About this exercise → Scan the entries for the word "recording". Every line that has it should be copied.

Given data →
------------

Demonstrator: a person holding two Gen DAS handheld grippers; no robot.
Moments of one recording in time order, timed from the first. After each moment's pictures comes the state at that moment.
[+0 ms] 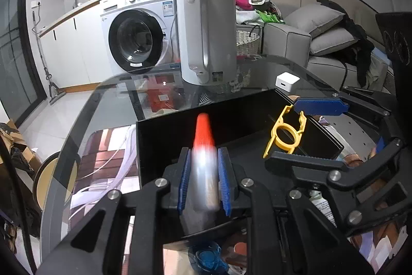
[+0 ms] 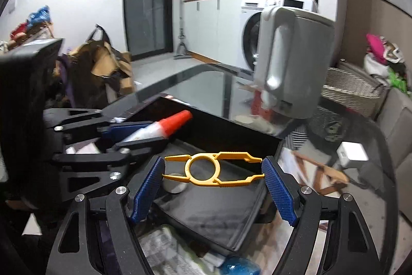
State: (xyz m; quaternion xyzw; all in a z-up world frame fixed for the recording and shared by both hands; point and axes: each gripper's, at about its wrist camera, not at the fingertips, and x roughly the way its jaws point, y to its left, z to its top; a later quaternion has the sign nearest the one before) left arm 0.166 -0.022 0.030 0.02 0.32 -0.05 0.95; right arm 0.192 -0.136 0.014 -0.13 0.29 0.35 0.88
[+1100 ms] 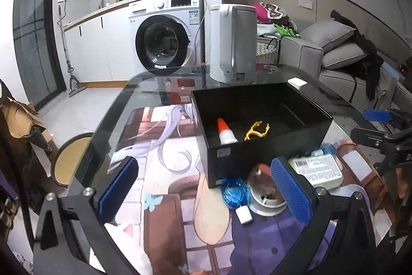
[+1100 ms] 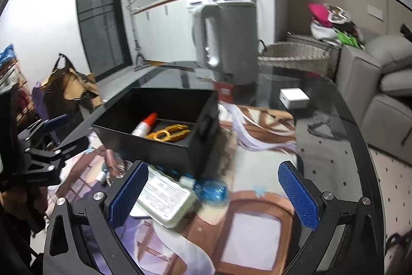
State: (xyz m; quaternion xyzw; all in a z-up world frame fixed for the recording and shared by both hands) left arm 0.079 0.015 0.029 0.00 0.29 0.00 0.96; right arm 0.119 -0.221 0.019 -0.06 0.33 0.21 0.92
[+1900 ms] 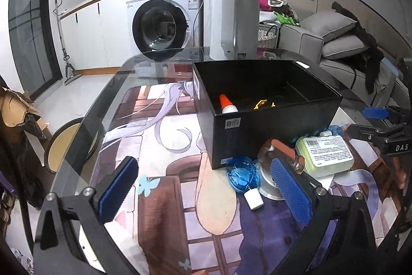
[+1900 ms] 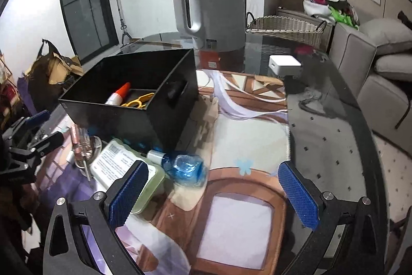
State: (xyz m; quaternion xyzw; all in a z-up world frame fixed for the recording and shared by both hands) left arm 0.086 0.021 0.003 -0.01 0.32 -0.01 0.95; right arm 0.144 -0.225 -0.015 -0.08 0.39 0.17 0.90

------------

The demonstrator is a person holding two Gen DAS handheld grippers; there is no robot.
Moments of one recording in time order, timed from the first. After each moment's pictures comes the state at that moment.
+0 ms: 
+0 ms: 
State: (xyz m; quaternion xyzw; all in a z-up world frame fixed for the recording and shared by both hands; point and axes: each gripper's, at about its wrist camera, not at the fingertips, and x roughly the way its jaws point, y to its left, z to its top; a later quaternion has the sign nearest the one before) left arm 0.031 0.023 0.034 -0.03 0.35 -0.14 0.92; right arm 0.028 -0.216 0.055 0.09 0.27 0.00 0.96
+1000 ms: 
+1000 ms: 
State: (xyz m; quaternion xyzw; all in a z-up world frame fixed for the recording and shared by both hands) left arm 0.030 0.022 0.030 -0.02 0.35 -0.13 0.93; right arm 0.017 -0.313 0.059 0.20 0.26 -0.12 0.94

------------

Response →
Moments of one recording in time order, timed from the first. After each moment's pictures comes the state at that moment.
State: (xyz m; quaternion xyzw; all in a z-up world frame fixed for the recording and shared by both hands; point and axes: each gripper's, at about its wrist camera, not at the fingertips, and x roughly the way its jaws point, y to its left, z to its top; a later quaternion has the sign nearest the one before) left arm 0.166 -0.022 0.030 0.02 0.32 -0.05 0.95; right arm 0.192 -0.136 0.014 -0.13 0.29 0.35 0.88
State: (xyz m; quaternion xyzw; all in a z-up world frame fixed for the recording and shared by both hands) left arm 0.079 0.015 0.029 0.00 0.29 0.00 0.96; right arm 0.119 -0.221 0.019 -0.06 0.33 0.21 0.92
State: (xyz m; quaternion xyzw; all in a z-up world frame fixed for the recording and shared by both hands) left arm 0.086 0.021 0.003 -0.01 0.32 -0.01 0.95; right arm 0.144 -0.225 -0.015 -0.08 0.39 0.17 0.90
Moments of one recording in time order, timed from the first. After each moment's pictures comes the state at that moment.
State: (xyz m; quaternion xyzw; all in a z-up world frame fixed for the recording and shared by both hands; point and axes: each gripper's, at about its wrist camera, not at the fingertips, and x roughly the way its jaws point, y to its left, z to its top; a later quaternion has the sign nearest the one before) left arm 0.031 0.023 0.034 -0.03 0.35 -0.14 0.92; right arm 0.028 -0.216 0.055 0.09 0.27 0.00 0.96
State: (xyz m; quaternion xyzw; all in a z-up world frame fixed for the recording and shared by both hands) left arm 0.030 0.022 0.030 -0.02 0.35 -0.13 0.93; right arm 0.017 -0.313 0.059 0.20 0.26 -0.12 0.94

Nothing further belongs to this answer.